**Data section**.
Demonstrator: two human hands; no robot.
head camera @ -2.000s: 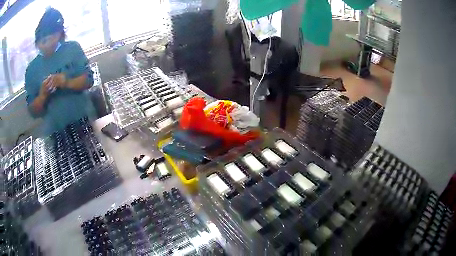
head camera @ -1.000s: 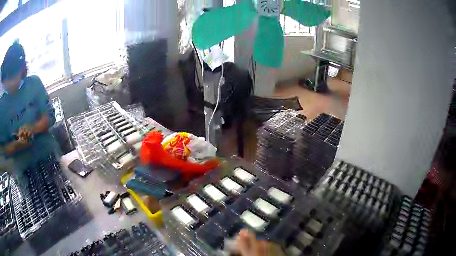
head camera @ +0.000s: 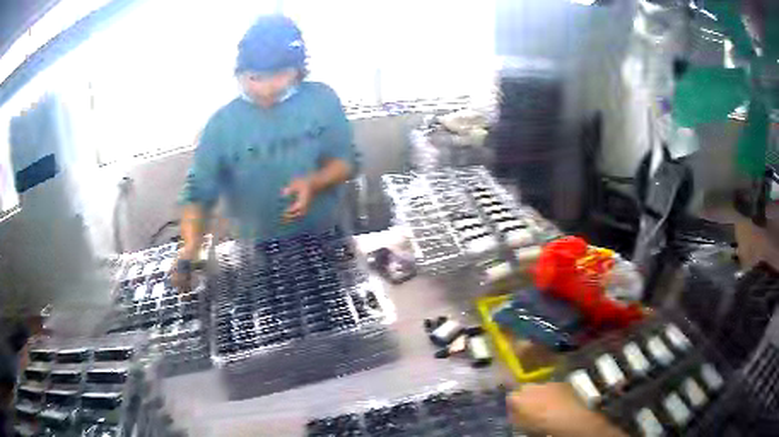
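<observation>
My right hand (head camera: pixel 559 408) shows blurred at the bottom right, partly cut off by the lower edge. It is beside the tray of white parts (head camera: pixel 636 363), just below the yellow bin. Its fingers point left and I cannot tell whether they hold anything. My left hand is not in view. A tray of small black parts (head camera: pixel 410 418) lies at the bottom centre, cut off by the edge. Another tray, with dark units with pale edges (head camera: pixel 81 375), is at the lower left.
A facing worker (head camera: pixel 273 154) reaches into a left tray (head camera: pixel 158 277), behind a stack of black-part trays (head camera: pixel 299 299). Loose parts (head camera: pixel 459 340) lie beside the yellow bin (head camera: pixel 512 354), which bears a dark packet (head camera: pixel 538 320). A red bag (head camera: pixel 568 273) and a part-filled tray (head camera: pixel 427 213) are behind.
The view has swung left, so the bench has shifted right in the picture. My right hand has moved from over the white-part tray to its left side. The facing worker's hands have parted.
</observation>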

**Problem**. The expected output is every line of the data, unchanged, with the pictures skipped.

**Problem solution**.
Demonstrator: two human hands; no robot.
head camera @ -2.000s: 
head camera @ -1.000s: 
head camera @ +0.000s: 
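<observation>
My right hand (head camera: pixel 559 408) shows blurred at the bottom right, partly cut off by the lower edge. It is beside the tray of white parts (head camera: pixel 636 363), just below the yellow bin. Its fingers point left and I cannot tell whether they hold anything. My left hand is not in view. A tray of small black parts (head camera: pixel 410 418) lies at the bottom centre, cut off by the edge. Another tray, with dark units with pale edges (head camera: pixel 81 375), is at the lower left.
A facing worker (head camera: pixel 273 154) reaches into a left tray (head camera: pixel 158 277), behind a stack of black-part trays (head camera: pixel 299 299). Loose parts (head camera: pixel 459 340) lie beside the yellow bin (head camera: pixel 512 354), which bears a dark packet (head camera: pixel 538 320). A red bag (head camera: pixel 568 273) and a part-filled tray (head camera: pixel 427 213) are behind.
The view has swung left, so the bench has shifted right in the picture. My right hand has moved from over the white-part tray to its left side. The facing worker's hands have parted.
</observation>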

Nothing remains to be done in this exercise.